* EXERCISE OBJECTIVE: The whole listing is to be repeated exactly. Add nothing.

=====

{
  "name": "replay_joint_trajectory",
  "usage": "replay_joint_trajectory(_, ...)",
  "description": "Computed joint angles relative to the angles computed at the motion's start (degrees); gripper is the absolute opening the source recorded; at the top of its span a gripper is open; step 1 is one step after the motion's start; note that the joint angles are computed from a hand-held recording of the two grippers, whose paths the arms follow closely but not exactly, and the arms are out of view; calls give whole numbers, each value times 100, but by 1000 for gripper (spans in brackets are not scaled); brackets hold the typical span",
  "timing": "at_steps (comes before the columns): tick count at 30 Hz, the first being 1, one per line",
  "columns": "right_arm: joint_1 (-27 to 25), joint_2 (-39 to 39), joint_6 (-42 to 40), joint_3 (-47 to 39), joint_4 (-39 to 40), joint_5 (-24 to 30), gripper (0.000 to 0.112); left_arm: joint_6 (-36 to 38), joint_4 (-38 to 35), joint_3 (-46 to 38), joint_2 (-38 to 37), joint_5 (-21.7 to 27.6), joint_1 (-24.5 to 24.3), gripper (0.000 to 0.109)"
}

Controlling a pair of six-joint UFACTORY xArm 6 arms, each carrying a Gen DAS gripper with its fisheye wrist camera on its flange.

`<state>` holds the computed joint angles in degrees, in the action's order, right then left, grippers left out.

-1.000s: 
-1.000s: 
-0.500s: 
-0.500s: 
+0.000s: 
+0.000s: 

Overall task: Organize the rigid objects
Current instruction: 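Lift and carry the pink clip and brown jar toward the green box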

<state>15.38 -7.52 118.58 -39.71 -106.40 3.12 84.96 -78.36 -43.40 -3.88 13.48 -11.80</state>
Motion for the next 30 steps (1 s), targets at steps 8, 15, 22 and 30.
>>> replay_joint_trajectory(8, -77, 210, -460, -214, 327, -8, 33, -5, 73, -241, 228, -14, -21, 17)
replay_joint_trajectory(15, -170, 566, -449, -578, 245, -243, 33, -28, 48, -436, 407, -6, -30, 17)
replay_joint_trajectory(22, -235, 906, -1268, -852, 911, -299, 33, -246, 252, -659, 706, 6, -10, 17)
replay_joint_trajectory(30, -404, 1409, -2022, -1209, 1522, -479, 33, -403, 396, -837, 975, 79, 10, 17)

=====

* ANSWER SECTION:
{
  "name": "replay_joint_trajectory",
  "usage": "replay_joint_trajectory(_, ...)",
  "description": "Computed joint angles relative to the angles computed at the motion's start (degrees); gripper is the absolute opening the source recorded; at the top of its span a gripper is open; step 1 is one step after the motion's start; note that the joint angles are computed from a hand-held recording of the two grippers, whose paths the arms follow closely but not exactly, and the arms are out of view; calls give whole numbers, each value times 100, but by 1000 for gripper (spans in brackets are not scaled); brackets hold the typical span",
  "timing": "at_steps (comes before the columns): tick count at 30 Hz, the first being 1, one per line",
  "columns": "right_arm: joint_1 (-27 to 25), joint_2 (-39 to 39), joint_6 (-42 to 40), joint_3 (-47 to 39), joint_4 (-39 to 40), joint_5 (-24 to 30), gripper (0.000 to 0.112); left_arm: joint_6 (-36 to 38), joint_4 (-38 to 35), joint_3 (-46 to 38), joint_2 (-38 to 37), joint_5 (-21.7 to 27.6), joint_1 (-24.5 to 24.3), gripper (0.000 to 0.109)"
}

Controlling a pair of six-joint UFACTORY xArm 6 arms, each carrying a Gen DAS gripper with its fisheye wrist camera on its flange.

`<state>` holds the computed joint angles in degrees, in the action's order, right then left, grippers left out.

-1.000s: 
-1.000s: 
-0.500s: 
-0.500s: 
+0.000s: 
+0.000s: 

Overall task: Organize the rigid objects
Current instruction: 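Lift and carry the pink clip and brown jar toward the green box
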
<state>15.38 -7.52 118.58 -39.71 -106.40 3.12 84.96 -78.36 -43.40 -3.88 13.48 -11.80</state>
Motion for the next 30 steps (1 s), targets at steps 8, 15, 22 and 30.
>>> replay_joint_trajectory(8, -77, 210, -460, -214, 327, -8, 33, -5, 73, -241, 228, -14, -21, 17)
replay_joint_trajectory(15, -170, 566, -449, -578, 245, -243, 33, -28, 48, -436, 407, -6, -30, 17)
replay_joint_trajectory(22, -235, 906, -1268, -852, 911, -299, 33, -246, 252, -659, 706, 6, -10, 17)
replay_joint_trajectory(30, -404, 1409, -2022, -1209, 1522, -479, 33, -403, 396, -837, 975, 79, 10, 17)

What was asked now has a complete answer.